Hunters of stocks selling at steep discounts to their underlying value racked up the biggest gains in managed equity accounts for the year ended June 30, according to PIPER, a manager performance database.
The median return for managed domestic overall equity accounts for the 12-month period was 24.1%, but value investors had a convincing claim on bragging rights: The median return for managed domestic value equity accounts was 28.3%, handily beating the 23.3% median figure turned in by managed domestic growth equity accounts.
Over the same period, the large-cap loaded S&P 500 index posted a 19.1% gain, while the small-cap focused Russell 2000 index jumped 33.4%.
For the year, the value hunter whose name dominated the winner's circle was Donald Smith & Co., Paramus, N.J. The boutique money manager, with $2.3 billion in assets under management, boasted four of the five top-performing managed domestic overall equity accounts for the year.

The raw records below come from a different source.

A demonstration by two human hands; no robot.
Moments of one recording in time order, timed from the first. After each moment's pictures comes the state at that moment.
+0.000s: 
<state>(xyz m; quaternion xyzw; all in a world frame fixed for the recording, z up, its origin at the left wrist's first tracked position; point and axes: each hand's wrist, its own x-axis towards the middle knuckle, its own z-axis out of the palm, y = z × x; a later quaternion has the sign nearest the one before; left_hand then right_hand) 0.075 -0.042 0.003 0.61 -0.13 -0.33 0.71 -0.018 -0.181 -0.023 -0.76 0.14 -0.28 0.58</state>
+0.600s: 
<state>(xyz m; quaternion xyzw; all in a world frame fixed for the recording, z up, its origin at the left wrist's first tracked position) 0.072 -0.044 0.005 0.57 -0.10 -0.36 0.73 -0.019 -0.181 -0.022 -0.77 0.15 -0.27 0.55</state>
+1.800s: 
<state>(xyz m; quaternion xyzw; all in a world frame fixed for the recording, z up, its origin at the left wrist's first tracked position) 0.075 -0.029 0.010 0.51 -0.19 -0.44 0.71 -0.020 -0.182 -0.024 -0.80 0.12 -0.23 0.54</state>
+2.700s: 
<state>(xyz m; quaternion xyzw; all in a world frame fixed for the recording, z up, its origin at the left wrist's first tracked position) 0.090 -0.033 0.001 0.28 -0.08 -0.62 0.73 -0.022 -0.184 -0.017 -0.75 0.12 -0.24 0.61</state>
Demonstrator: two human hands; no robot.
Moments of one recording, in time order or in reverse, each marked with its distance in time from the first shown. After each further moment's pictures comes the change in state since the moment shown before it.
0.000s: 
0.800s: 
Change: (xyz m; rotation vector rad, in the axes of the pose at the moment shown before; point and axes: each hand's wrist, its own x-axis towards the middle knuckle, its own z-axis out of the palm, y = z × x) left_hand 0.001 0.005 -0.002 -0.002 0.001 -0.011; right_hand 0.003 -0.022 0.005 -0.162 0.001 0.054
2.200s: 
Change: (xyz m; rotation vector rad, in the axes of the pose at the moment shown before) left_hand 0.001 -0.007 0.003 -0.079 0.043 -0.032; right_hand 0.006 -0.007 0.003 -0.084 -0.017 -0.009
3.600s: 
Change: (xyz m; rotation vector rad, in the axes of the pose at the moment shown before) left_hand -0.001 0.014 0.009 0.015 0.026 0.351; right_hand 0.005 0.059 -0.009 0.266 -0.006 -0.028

In first place at 86.5% was the Donald Smith & Co. Micro Cap Value portfolio, followed by the company's Large Cap Concentrated Value portfolio, with a 75.5% gain.
Breaking up the monotony was NorthPointe Capital LLC, Troy, Mich., whose Micro Cap Growth Strategy turned in the year's third best return of 69.9%. Rounding out the top five were Donald Smith's Midcap Value strategy and its All Cap Value strategy, with respective gains of 67.5% and 66.9%.